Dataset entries
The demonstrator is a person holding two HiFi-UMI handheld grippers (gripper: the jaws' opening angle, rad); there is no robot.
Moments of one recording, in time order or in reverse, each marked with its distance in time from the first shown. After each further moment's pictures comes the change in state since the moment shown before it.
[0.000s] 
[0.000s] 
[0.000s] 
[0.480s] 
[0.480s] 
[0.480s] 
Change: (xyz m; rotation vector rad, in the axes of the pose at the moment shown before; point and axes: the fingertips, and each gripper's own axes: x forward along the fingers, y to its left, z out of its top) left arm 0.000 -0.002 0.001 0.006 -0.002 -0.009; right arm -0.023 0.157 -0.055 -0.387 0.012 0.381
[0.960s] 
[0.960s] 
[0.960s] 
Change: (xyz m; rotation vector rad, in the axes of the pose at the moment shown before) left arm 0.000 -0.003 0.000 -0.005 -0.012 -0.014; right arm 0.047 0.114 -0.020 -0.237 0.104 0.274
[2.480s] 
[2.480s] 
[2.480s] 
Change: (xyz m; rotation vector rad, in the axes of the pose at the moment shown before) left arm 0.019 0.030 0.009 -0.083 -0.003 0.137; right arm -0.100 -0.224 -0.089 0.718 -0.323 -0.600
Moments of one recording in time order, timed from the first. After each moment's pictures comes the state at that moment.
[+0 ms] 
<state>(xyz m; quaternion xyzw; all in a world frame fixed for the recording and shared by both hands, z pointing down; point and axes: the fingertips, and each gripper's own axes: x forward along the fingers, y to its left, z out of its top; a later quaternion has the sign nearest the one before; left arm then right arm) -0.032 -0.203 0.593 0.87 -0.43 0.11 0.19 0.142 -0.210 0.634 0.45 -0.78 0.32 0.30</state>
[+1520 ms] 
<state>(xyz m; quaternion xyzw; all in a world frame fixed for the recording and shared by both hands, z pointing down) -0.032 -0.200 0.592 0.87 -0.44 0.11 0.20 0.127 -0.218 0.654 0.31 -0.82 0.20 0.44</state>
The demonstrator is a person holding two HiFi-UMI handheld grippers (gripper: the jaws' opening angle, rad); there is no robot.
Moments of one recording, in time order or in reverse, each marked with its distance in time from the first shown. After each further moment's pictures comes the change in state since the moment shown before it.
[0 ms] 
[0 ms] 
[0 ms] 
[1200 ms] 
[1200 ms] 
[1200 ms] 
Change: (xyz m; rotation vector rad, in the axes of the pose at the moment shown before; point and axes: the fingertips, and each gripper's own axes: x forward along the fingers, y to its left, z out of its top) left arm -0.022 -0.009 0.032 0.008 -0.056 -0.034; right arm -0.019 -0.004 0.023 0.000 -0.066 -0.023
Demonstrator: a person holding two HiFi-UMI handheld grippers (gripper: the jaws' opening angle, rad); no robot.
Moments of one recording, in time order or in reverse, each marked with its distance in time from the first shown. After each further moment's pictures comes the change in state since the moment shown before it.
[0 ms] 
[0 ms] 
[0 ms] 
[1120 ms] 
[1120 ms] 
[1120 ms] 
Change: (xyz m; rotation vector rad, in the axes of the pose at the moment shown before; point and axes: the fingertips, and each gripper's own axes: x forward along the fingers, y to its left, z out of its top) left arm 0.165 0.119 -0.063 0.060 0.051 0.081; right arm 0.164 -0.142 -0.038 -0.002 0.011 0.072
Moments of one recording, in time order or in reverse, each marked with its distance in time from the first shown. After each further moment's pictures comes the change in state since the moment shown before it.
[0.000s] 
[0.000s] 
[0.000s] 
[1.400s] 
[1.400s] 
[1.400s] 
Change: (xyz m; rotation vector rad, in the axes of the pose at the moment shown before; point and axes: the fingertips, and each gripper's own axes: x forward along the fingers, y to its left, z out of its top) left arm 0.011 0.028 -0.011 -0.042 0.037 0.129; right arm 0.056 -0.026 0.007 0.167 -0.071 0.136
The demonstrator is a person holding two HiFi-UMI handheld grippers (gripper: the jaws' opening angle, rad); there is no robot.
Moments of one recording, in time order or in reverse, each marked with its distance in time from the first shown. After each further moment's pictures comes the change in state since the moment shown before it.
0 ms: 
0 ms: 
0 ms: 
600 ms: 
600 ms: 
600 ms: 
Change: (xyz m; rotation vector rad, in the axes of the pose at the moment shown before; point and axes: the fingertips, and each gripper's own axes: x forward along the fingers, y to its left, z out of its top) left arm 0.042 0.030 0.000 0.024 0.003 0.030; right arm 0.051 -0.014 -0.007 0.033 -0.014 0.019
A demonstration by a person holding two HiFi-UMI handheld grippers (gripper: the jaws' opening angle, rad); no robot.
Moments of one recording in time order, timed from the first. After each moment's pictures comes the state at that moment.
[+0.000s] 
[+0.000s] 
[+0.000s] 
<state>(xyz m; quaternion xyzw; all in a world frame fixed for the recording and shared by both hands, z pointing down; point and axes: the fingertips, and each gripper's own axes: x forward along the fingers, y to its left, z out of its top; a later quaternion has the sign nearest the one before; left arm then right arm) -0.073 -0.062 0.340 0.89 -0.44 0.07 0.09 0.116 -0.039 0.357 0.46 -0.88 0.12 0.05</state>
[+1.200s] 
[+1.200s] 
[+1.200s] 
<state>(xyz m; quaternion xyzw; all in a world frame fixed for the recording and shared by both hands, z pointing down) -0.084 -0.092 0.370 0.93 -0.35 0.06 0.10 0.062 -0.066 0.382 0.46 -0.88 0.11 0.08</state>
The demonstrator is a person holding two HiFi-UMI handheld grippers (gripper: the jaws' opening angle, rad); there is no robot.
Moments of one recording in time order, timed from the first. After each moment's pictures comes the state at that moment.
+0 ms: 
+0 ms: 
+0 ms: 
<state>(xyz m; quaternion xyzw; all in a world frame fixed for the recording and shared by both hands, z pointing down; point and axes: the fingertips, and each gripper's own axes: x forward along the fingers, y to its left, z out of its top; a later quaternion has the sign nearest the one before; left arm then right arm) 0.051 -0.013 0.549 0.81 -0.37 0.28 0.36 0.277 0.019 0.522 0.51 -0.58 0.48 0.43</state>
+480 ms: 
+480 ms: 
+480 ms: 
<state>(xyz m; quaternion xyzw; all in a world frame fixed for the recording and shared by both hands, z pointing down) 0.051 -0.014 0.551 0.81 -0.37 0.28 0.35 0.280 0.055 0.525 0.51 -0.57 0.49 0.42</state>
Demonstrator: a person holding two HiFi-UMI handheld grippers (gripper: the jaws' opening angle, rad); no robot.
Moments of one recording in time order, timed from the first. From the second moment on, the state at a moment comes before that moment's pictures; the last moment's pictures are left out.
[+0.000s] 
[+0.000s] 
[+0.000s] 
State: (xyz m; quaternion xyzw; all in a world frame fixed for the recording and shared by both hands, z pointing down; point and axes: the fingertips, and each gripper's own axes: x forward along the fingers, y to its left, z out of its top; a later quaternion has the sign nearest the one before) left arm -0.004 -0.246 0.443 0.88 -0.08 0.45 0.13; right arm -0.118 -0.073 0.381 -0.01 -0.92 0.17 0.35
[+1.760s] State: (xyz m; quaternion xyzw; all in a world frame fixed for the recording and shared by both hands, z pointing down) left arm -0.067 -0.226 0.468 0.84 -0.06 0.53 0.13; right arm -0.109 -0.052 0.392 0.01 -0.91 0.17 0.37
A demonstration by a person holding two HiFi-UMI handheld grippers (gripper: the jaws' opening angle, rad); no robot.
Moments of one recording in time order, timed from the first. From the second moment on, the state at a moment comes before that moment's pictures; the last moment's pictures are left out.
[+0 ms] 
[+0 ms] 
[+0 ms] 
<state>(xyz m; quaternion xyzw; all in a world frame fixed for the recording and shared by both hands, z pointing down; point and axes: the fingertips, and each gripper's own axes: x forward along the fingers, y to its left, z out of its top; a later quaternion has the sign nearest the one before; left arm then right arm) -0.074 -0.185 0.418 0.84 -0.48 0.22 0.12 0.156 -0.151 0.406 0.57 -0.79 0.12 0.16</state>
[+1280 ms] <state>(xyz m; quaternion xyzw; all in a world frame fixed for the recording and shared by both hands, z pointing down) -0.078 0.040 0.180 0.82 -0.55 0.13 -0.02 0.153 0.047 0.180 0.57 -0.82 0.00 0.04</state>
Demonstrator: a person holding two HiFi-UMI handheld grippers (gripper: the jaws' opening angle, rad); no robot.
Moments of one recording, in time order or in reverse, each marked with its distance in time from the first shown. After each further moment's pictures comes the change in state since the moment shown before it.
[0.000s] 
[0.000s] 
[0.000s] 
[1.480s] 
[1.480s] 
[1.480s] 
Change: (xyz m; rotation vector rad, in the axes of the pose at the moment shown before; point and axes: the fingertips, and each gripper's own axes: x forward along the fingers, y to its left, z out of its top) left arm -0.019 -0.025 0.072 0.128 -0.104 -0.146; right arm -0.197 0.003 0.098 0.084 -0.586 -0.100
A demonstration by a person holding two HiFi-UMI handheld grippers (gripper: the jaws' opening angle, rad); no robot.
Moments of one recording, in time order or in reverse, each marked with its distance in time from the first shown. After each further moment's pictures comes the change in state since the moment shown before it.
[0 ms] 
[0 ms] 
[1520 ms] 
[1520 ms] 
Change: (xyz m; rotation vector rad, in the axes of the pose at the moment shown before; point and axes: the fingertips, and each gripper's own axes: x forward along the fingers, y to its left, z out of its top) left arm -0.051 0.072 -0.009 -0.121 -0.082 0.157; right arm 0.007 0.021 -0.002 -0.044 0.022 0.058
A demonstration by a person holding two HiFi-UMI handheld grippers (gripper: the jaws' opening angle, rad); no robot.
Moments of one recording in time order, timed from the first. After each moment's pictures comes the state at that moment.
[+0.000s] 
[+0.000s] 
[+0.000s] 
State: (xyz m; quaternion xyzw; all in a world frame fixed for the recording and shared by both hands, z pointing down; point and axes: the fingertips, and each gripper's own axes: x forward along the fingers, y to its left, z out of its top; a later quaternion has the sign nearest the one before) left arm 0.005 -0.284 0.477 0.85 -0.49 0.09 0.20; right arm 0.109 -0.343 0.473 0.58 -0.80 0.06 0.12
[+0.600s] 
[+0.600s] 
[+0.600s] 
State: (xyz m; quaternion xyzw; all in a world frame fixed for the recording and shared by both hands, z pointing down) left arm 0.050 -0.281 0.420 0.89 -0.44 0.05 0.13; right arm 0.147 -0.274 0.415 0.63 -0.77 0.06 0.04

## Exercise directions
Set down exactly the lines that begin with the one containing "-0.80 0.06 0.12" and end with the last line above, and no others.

## Output below
State: (xyz m; quaternion xyzw; all in a world frame fixed for the recording and shared by both hands, z pointing down; point and axes: the fingertips, and each gripper's own axes: x forward along the fingers, y to its left, z out of its top; a later quaternion has the sign nearest the one before) left arm 0.005 -0.284 0.477 0.85 -0.49 0.09 0.20; right arm 0.109 -0.343 0.473 0.58 -0.80 0.06 0.12
[+0.600s] 
[+0.600s] 
[+0.600s] 
State: (xyz m; quaternion xyzw; all in a world frame fixed for the recording and shared by both hands, z pointing down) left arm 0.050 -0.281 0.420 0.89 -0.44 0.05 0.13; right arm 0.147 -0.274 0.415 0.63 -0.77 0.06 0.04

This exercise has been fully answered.